We also provide our trained mini-sports1m model (download link coming later) to test.

Training

VideoIQ needs to be trained in multiple steps

Train fp recognition network ---> Train ap recognition network ---
                                                                  |      Train policy network 
                                                                  |--->  with well-trained ap
                                                                  |      recognition network
                          Pre-train fp policy backbone network ---

where fp stands for full precision and ap stands for any precision.

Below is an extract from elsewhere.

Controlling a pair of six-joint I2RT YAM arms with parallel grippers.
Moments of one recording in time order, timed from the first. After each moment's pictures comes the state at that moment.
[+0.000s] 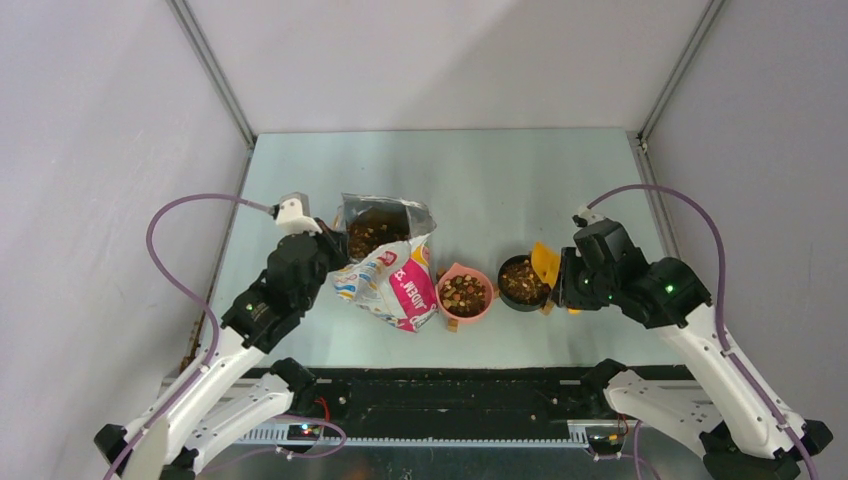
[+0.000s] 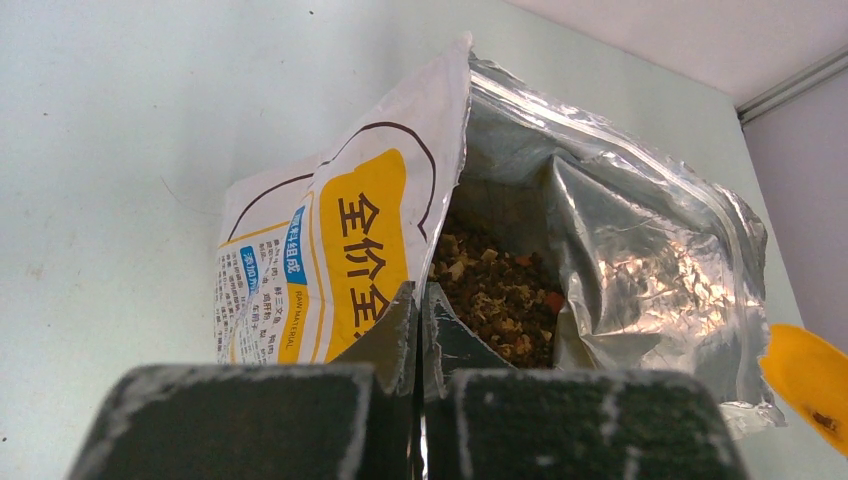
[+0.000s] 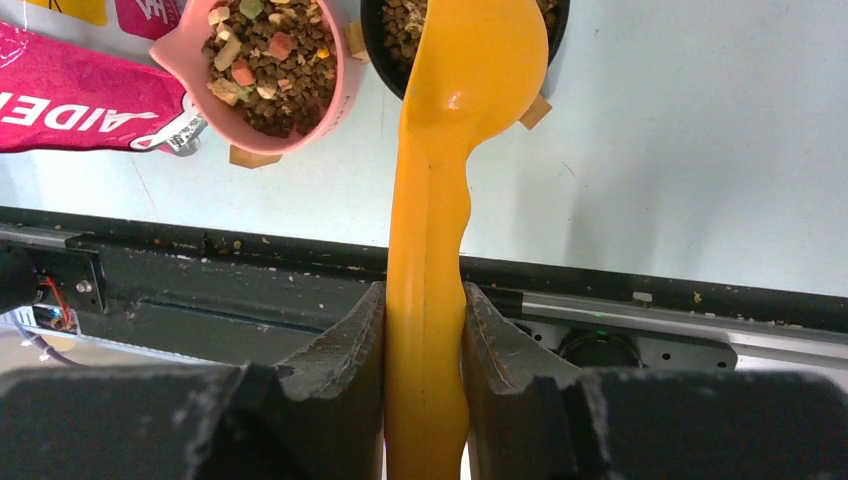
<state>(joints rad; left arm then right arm) -0.62 0.71 0.76 -0.38 -0.47 -0.59 0.61 0.88 1.18 -1.27 0.13 0.57</state>
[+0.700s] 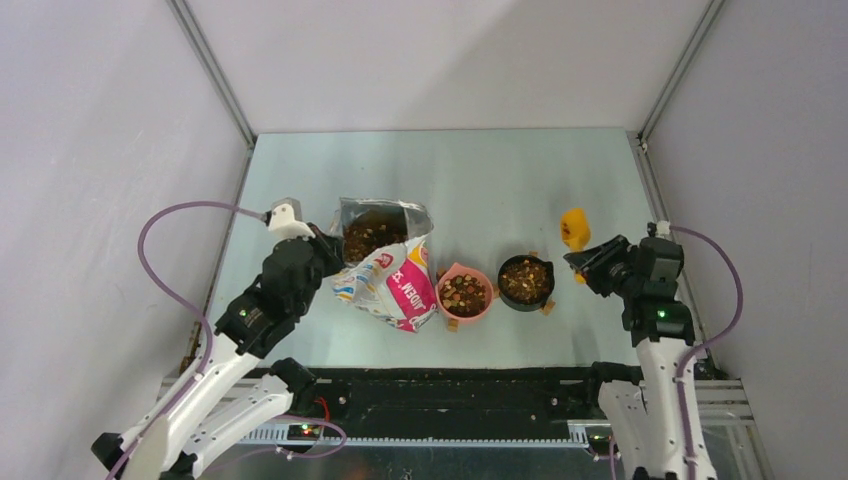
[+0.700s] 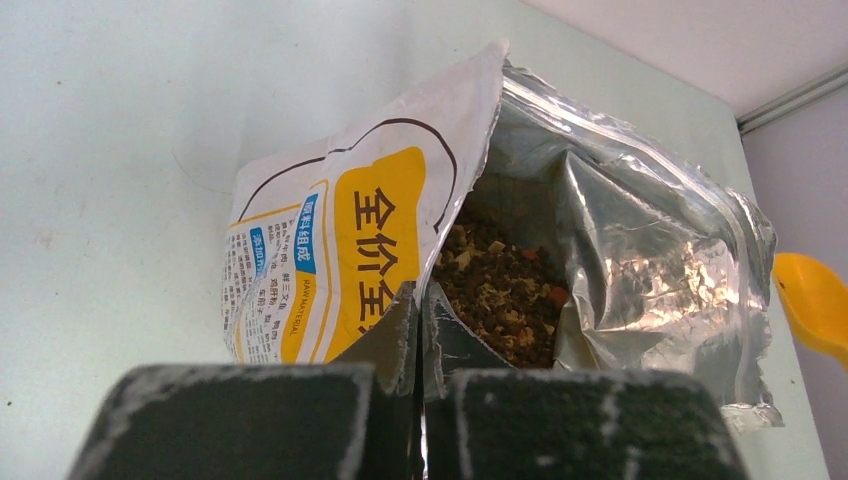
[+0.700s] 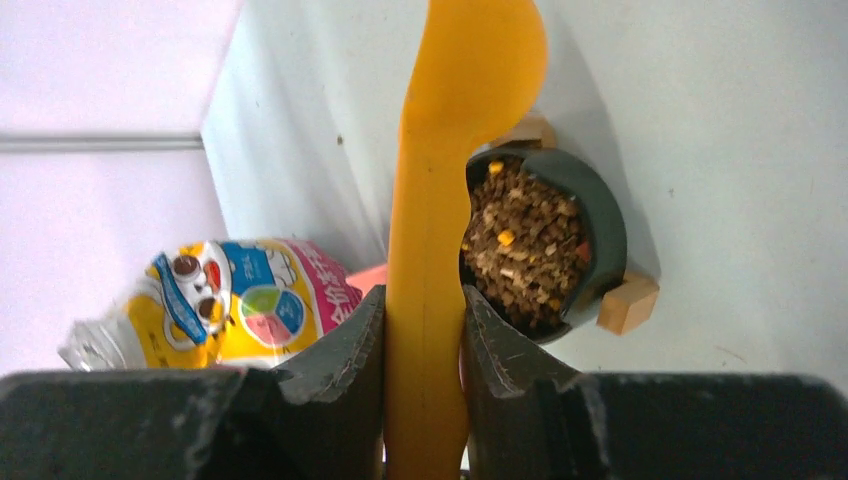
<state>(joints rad) -0.61 0.66 0.76 -0.45 -0.48 -0.64 -0.05 0.64 0.71 -0.63 -0.29 0.82</state>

Here are the command for each step.

Train fp video recognition network

python train_dist.py --dataset activitynet --frames_per_group 1 --groups 16 --logdir <log_dir_path> \
 --lr 0.01 --backbone_net resnet -d 50 -b 72 -j 36 --without_t_stride --disable_scaleup --epochs 100 \ 
 --multiprocessing-distributed --auto_resume --use_lmdb  --datadir <dataset_path> \

Train ap video recognition network

python train_dist_ap.py --dataset activitynet --q_init 2 --backbone_net resnet_pact_ap -d 50 -b 72 -j 36 \ 
--logdir <log_dir_path> --lr 0.01 --epochs 100 --w_bit_width_family 32 4 2 \ 
--a_bit_width_family 32 4 2 --switch_bn --switch_clipval --frames_per_group 1 --groups 16 \ 
--imagenet_path <fp checkpoint path> --auto_resume --is_32fp  --q_lr 0.1 0.1 0.01  \ 
--loss_type KD_CE --q_weight-decay 5e-4 5e-4 6e-2 --multiprocessing-distributed --without_t_stride --disable_scaleup  \ 
--datadir <dataset_path> \

Train fp policy backbone

python train_dist.py --dataset activitynet --backbone_net mobilenet_v2 -b 72 -j 16 \
--logdir <log_dir_path> --lr 0.01 --epochs 100  --frames_per_group 1 --groups 16 \
--multiprocessing-distributed --without_t_stride --disable_scaleup --auto_resume --datadir <dataset_path> \

Train policy network with well-trained ap recognition network

python train_dist_ada.py --dataset activitynet --q_init 4 --backbone_net resnet_videoiq \
-d 50 -b 72 -j 16 --logdir <log_dir_path> --lr 0.0001 --epochs 50 --bit_width_family 4 2 \
--switch_bn --switch_clipval --use_lmdb --frames_per_group 1 --groups 16 --loss_type KD_CE --q_weight-decay 0.0005 0.005 \
--multiprocessing-distributed --without_t_stride --disable_scaleup --p_lr 0.01 --efficient --balanced --efficient_w 0.16 \
--balanced_w 1 --resnet_imagenet_path <fp_recognition_network_path> \
--mobilenet_imagenet_path <mb_net_path> --p_epochs 50 --prefix e1b1_new --use_fp_as_bb \
--is_32fp --auto_resume --is_policy_pred --datadir <dataset_path> \

Note: The commands above use the dataset saved in the frame form.
In our experiments, we use lmdb form dataset. We provide tools/create_lmdb.py to convert the dataset into lmdb.
Specifying --use_lmdb allows training and test with lmdb form dataset.